▸ **Work required**: Restate word for word the lines that begin the listing and end with the line holding "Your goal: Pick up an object".

===

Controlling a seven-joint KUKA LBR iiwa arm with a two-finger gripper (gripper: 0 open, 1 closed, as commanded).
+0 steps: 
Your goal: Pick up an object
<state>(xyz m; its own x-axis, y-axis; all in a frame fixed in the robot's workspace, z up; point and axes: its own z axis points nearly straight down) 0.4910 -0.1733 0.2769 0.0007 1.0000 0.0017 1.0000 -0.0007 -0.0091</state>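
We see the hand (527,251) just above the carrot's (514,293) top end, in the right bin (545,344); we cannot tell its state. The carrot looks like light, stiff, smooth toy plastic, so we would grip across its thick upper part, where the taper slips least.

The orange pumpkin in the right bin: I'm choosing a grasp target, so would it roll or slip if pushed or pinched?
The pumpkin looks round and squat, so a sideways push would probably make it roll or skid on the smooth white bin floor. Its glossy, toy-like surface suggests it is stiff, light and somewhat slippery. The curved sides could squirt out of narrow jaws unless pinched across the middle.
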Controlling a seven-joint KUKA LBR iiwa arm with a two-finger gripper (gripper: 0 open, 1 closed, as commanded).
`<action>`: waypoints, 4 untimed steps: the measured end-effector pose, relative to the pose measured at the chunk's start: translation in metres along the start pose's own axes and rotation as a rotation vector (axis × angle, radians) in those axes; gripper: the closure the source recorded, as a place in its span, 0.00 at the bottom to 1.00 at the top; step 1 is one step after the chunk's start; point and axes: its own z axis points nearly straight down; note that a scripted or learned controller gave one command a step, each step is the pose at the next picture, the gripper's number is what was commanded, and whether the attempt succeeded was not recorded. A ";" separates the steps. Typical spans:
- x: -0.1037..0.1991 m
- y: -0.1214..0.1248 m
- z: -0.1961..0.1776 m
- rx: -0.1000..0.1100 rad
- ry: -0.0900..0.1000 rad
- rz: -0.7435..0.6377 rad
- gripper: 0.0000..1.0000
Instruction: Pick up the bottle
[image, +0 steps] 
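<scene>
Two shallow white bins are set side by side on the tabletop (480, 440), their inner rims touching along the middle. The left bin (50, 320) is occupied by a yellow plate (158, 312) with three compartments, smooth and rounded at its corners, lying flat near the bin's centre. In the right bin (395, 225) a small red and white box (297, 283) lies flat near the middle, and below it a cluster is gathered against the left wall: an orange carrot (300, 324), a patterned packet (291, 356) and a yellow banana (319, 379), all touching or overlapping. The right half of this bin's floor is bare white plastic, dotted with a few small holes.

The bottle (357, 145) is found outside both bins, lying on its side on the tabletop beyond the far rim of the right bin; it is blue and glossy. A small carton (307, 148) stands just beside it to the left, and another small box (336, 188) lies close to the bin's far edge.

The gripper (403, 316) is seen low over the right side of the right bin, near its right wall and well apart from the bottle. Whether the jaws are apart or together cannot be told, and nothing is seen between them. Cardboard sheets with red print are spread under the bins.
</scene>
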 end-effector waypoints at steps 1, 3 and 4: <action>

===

▸ **Task solution**:
Controlling a seven-joint KUKA LBR iiwa arm with a two-finger gripper (gripper: 0 open, 1 closed, as commanded).
+0 steps: 
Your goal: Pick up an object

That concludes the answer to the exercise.